23. Define critical load. Answer: The amount of added nutrient, usually nitrogen or phosphorus, that can be absorbed by added nutrients without damaging ecosystem integrity. 24. Define biological magnification. Answer: A process in which toxins become more concentrated in successive trophic levels of a food web. 25. What is the greenhouse effect? Answer: A process characterized by the retainment of solar heat within the Earths atmosphere due to the accumulation of certain gases. Chapter 54 Quiz Questions: 1. Tropical rain forests have the most productive terrestrial net primary production. What other type of ecosystem also has a very high net primary production, but contributes only a small amount to the global net primary production? Answer: Estuaries and coral reefs. 2. Complete the diagram. ________ leads to an increase in ___________ populations, leading to an increase in nitrogen fixation, thus leading to an increase in _____________ production.

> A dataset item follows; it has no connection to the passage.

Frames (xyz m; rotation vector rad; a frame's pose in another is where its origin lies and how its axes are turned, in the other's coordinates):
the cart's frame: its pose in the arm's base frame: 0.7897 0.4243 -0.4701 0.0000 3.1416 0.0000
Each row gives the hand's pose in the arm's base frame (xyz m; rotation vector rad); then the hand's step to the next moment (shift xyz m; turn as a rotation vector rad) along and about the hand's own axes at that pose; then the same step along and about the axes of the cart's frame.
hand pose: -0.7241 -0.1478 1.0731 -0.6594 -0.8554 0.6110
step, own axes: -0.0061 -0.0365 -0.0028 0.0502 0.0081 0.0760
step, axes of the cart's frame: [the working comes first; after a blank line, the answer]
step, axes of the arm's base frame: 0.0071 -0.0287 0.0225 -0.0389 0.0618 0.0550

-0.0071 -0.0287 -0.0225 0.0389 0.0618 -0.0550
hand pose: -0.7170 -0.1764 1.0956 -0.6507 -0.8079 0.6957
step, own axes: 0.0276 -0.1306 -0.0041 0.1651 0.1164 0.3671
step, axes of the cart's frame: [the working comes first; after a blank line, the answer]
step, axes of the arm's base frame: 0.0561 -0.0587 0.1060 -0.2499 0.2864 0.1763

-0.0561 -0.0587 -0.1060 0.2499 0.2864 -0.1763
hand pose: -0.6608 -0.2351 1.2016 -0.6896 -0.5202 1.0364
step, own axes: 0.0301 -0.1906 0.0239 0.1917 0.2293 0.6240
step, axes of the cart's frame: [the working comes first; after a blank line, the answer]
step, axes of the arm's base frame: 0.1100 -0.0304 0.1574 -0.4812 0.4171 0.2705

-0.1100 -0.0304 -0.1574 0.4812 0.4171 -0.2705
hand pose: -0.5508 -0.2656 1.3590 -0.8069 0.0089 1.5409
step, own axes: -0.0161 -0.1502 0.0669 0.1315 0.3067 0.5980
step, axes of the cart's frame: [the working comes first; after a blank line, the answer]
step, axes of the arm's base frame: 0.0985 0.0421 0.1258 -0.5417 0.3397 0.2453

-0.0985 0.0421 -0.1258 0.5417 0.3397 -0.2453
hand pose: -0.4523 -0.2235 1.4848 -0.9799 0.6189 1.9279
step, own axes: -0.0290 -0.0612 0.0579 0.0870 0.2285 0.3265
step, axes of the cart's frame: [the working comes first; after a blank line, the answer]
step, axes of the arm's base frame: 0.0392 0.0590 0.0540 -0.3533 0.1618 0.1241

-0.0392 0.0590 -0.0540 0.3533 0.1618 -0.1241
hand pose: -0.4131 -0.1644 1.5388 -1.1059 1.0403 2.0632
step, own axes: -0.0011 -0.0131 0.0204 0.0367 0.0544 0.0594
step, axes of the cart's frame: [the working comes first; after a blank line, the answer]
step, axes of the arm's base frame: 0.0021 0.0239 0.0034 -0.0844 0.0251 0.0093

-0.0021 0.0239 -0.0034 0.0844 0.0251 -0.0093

Answer: Iron; cyanobacteria; phytoplankton 3. True or false: In many freshwater lakes, phytoplankton communities that had been dominated by diatoms became dominated by green algae. Answer: False; phytoplankton communities were eventually dominated by cyanobacteria, thus completing the process of eutrophication. 4. Given that 67J of the 100J of assimilated energy in caterpillars is used for respiration, what is the production efficiency of a caterpillar? Answer: 33% 5. Trophic efficiencies must always be ______ (than/equal to) production efficiencies. Answer: less than

Matthew Park (Pd. 4)

6. In ______________, ammonium ions are converted to NO3- by nitrifying bacteria, while ________ decomposes organic nitrogen to ammonium ions. Answer: Nitrification; ammonification 7. Because humus and soil particles bind phosphates, the recycling of phosphorus tends to be quite __________ in ecosystems. Answer: localized (or other synonymous words) 8. What chemicals are primarily responsible for the formation of acid precipitation? Answer: Sulfur dioxide and nitrogen oxides that react in the atmosphere to form sulfuric and nitric acids. 9. ___________ tend to be the organisms that are most severely affected by toxic compounds in the environment, due to __________________. Answer: Top-level carnivores; biological magnification. 10. True or false: Chlorine from chlorofluorocarbons interacts with ozone, forming carbon dioxide and oxygen. Answer: false; they form chlorine monoxide molecules instead of carbon dioxide.